As an example, consider a CSV file "/path/to/custinfo.csv"
containing columns email
, location
and age
for each customer.
You can view the data as a table in Sclera by saying:
> EXTERNAL CSV("/path/to/custinfo.csv");
This can be used in SQL queries just like a regular base table or view. The following query lists, for each distinct location, the number customers in that location.
> SELECT location, COUNT(*)
FROM EXTERNAL CSV("/path/to/custinfo.csv")
GROUP BY location;
The following query joins this table with a MySQL (connected as location myloc
) table defaulters
, and computes the number of defaulters in that region:
> SELECT location, COUNT(*)
FROM EXTERNAL CSV("/path/to/custinfo.csv") JOIN myloc.defaulters USING (email)
GROUP BY location;
Note that since the CSV format does not include the type of the columns, each column in the table returned by CSV(_)
has type VARCHAR
. To enable automatic type inferencing, you can use the TYPEINFER operator.

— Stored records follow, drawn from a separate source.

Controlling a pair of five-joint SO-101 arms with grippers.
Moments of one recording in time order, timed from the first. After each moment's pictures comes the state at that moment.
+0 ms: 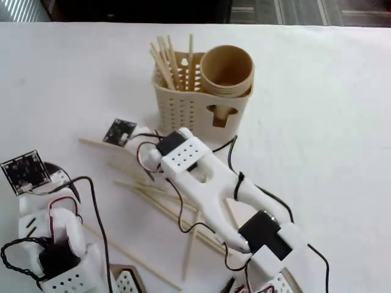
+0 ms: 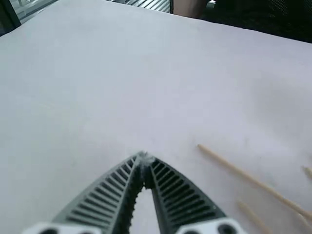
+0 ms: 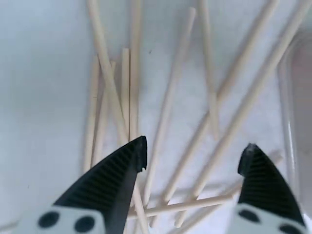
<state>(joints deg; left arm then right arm) -32.6 -103.4 86.8 53.1 -1.5 -44.7 5.9 16.4 65.2 26.9</state>
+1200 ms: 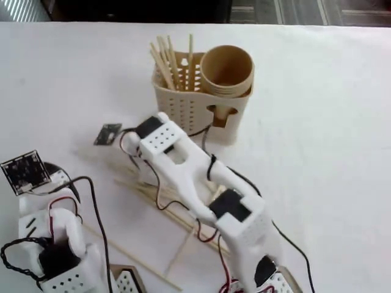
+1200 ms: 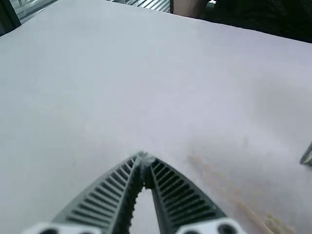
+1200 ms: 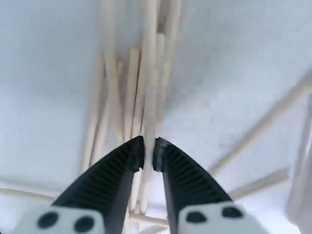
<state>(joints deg) -32.6 -103.4 86.8 53.1 -1.5 -45.7 24.0 -9.0 83.7 31.6</state>
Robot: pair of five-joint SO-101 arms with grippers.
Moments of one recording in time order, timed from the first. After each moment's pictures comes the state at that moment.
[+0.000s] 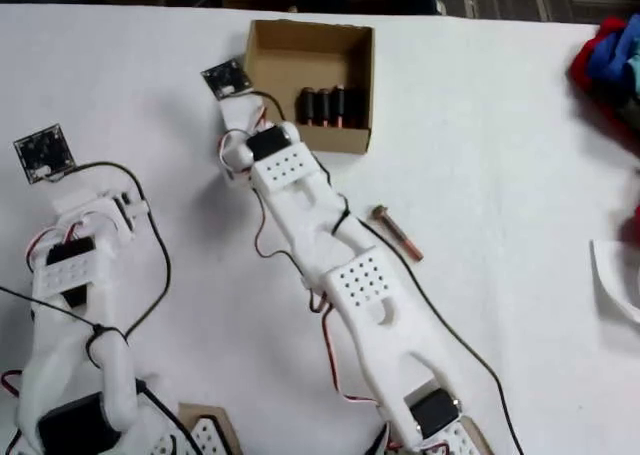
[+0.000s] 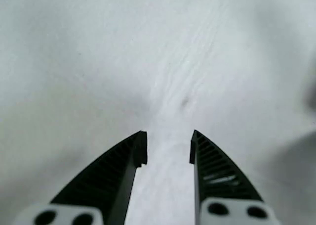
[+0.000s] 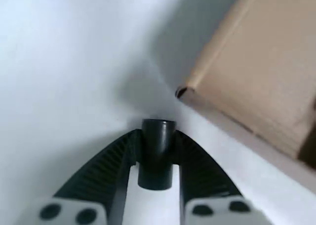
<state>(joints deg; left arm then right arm) -29.2 -23.6 58.5 21.9 8.1 -36.4 71.3 -71.1 70.7 -0.2</state>
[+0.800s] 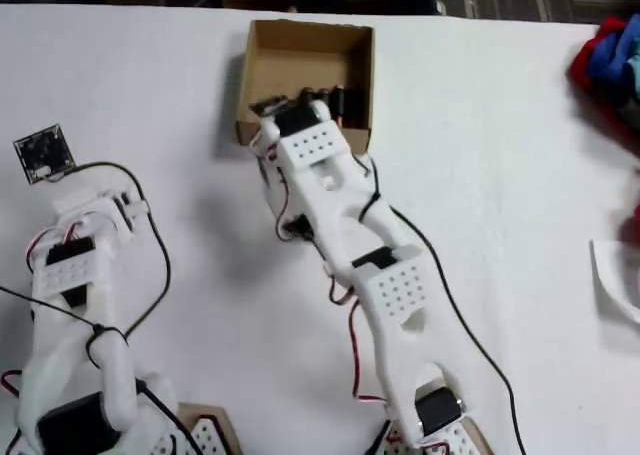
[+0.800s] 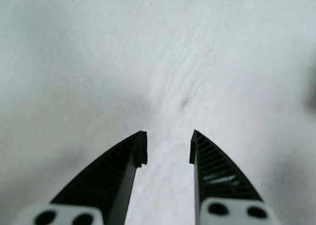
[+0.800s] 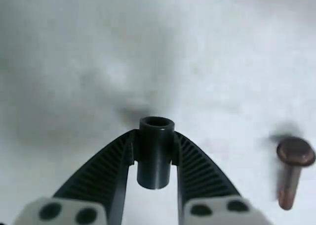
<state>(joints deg) -29.2 -23.6 58.5 21.9 8.1 -31.6 47.3 -40.1 100.0 -0.1</state>
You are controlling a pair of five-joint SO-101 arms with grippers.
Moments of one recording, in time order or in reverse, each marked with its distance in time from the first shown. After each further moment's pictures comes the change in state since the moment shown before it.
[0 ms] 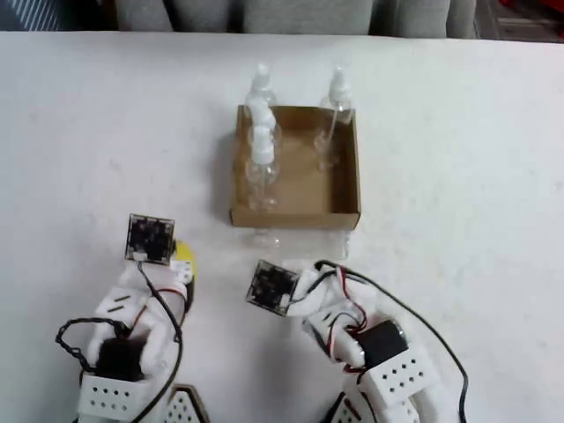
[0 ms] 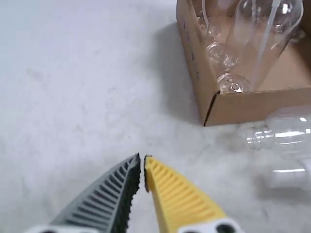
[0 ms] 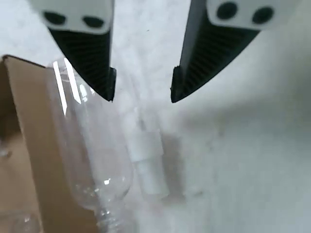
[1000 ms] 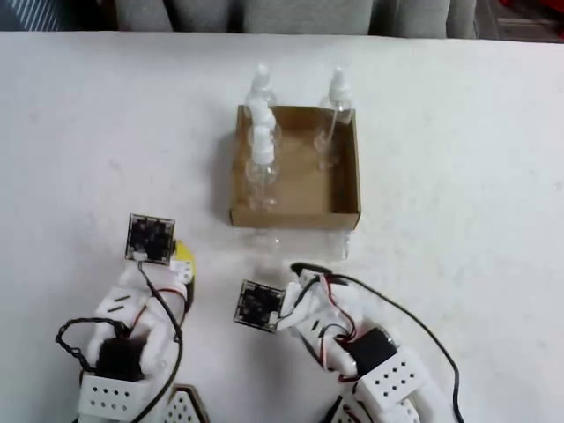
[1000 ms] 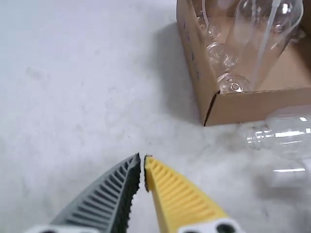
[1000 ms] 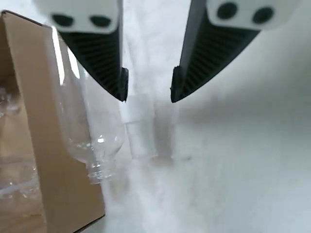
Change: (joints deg) left arm 0.0 0.0 0.0 0.0 0.0; right arm -6.1 0.3 6.0 -10.4 1.0
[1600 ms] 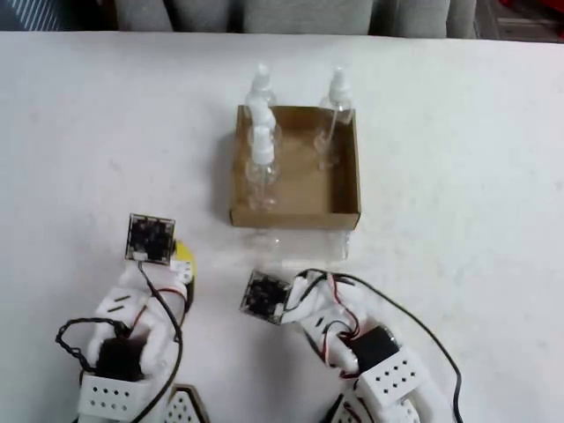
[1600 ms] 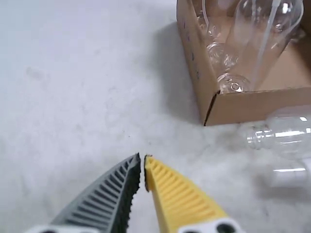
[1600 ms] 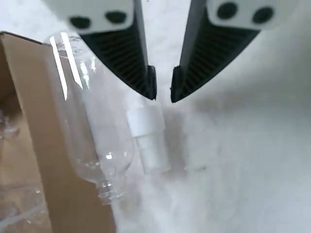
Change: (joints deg) left arm 0.0 0.0 0.0 0.0 0.0; right arm 3.8 0.3 0.3 -1.1 -2.9
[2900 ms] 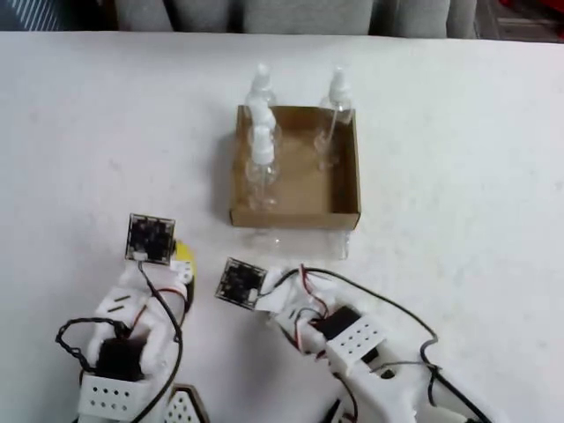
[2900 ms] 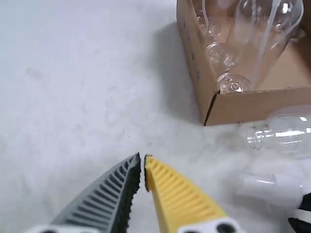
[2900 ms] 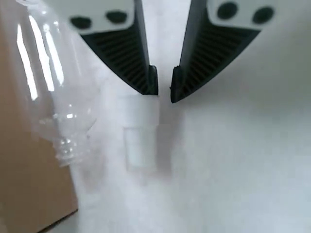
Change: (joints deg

Exporting Query Results as CSV Files◄
The EXTERNAL CSV
can also be used to export the result of a query into a CSV file, using the following syntax:
CREATE EXTERNAL CSV( file_path [ , format ] ) AS table_expression
file_path
is the path to the file to be created. If the file exists, it will be overwritten.format
is as described earlier.table_expression
is a table expression.
The syntax is similar to the standard CREATE TABLE ... AS
statement, except the TABLE
is replaced by the EXTERNAL CSV(...)
.
For example, the following statement creates a CSV file custdefault.csv
containing the JOIN
of the data in custinfo.csv
and the table defaulters
in the location myloc
:
> CREATE EXTERNAL CSV("/path/to/custdefault.csv") AS
EXTERNAL CSV("/path/to/custinfo.csv") JOIN myloc.defaulters USING (email);
Similarly, the following statement creates a CSV file locdefault.csv
containing the number of defaulters by location:
> CREATE EXTERNAL CSV("/path/to/locdefault.csv") AS
SELECT location, COUNT(*) as defaulter_count
FROM EXTERNAL CSV("/path/to/custinfo.csv") JOIN myloc.defaulters USING (email)
GROUP BY location;
Accessing Text Files◄
Sclera can dynamically load raw text data from text files and present the same as a table to a SQL query.
This feature introduces a new table expression with the following syntax:
EXTERNAL TEXTFILES( filedir_path )
where filedir_path
is the path to file to be loaded, or to a directory containing the files to be loaded.
The resulting virtual table contains a row for each file, with two columns of type VARCHAR
. The first column, called file
contains the canonical path of the file, and the second column contents
contains the textual contents of the file.
For instance, the following query returns the path and contents of all files under the directory "/tmp/mydir"
:
> SELECT file, contents
FROM TEXTFILES("/tmp/mydir");
The resulting table can also be aggregated over, joined with other base or virtual tables, and so on, just like a base table or a view.